The RAD54B26–225 fragment self-associates and exists primarily as a dimer in solution. We also found that the RAD54B26–225 fragment has both ssDNA- and dsDNA-binding activities. Among the branched DNA substrates tested, RAD54B26–225 exhibited the highest affinities for 5′-flapped DNA and 3′-PX junction. Interestingly, crosslinking studies of the RAD54 protein demonstrated that the fundamental unit of this protein is a dimer (41). Furthermore, the RAD54 protein preferentially binds to branched DNA substrates, with the highest preference for PX junction (42). These activities are proposed to be the basis for the specific recognition of the branched DNA substrate by oligomeric RAD54 (42). Our result suggested that RAD54B may similarly self-associate on DNA, and that the N-terminal region could provide important interactions for the oligomerization and the DNA binding.

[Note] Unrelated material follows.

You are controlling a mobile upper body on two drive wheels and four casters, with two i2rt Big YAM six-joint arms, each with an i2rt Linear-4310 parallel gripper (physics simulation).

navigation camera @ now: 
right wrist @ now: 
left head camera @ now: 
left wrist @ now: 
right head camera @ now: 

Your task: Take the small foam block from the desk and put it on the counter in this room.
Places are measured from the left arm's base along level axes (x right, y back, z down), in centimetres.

The RAD54B26–225 fragment also physically interacted with both the RAD51 and DMC1 recombinases. Previously, we demonstrated that RAD54B stimulates the DMC1-mediated strand exchange by stabilizing the DMC1–ssDNA complex, and proposed that RAD54B may promote the formation of the active DMC1 helical filament (30). In this study, we found that RAD54B26–225 bound to both DMC1 alone and DMC1 complexed with DNA, and we mapped the RAD54B-interacting regions of DMC1 (amino acid residues 153–214 and 296–340). These regions are exposed on the surface of the octameric ring. The corresponding regions in the Methanococcus voltae RadA protein, a homolog of DMC1 that forms a helical filament (43), are also exposed on the surface. Thus, the RAD54B-interacting regions appear to be easily accessible by other factors, in both the ring and helical filament forms. These regions, for example, do not overlap with the putative DNA-binding loops L1 and L2 (amino acid residues 235–240 and 271–286) that face towards the center of the ring or the filament structure. This fact is consistent with the results that RAD54B26–225 interacted with the DMC1 bound to either ssDNA or dsDNA. Interestingly, the corresponding RAD54B-interacting regions of RadA are located near the monomer–monomer interface, and contain amino acid residues that directly interact with ATP (Figure 6). Thus, the N-terminal region of RAD54B may affect the quaternary structure of DMC1 through these interactions, and may be critical for regulating the function of DMC1. Given that RAD54B stimulates the DMC1-mediated DNA strand exchange, one possibility is that the binding of RAD54B to DMC1 may trigger the conversion of the DMC1 structure from the octameric ring form to the active helical filament form. Another possibility is that the binding of RAD54B to DMC1 may promote the turnover of DMC1 from the DNA strand-exchange product, leading to the release of DMC1. Although these observations suggested that the interaction between RAD54B and DMC1 is functionally important, meiosis in the RAD54B knockout mouse seems to be unaffected (29). This may be due to the presence of an unidentified RAD54 paralog that functions in meiosis. Alternatively, RAD54B may have a relatively minor role in meiosis, and may function with DMC1 only under certain circumstances. Further in vivo and in vitro analyses are required to elucidate the role of RAD54B in meiosis.

Figure 6.

Proposed orientations of the RAD54B26–225-interacting regions of DMC1 in the helical filament form. DMC1 sites essential for the interaction with RAD54B26–225 were mapped on the corresponding locations of the M. voltae RadA filament. The closeup view shows the ATP-binding site that is surrounded by the RAD54B26–225-interacting regions. All structural figures were prepared using the PyMOL program (44).

In conclusion, the present study demonstrated that the N-terminal region of RAD54B is multifunctional. We found several novel biochemical properties of the N-terminal region of RAD54B that were not previously shown for the corresponding region in RAD54. These activities may be essential for the specialized role of RAD54B in homologous recombination. More studies are required to understand the broad functional spectra of RAD54B in homologous recombination, including those that are unique to RAD54B and those that are commonly shared among RAD54 paralogs.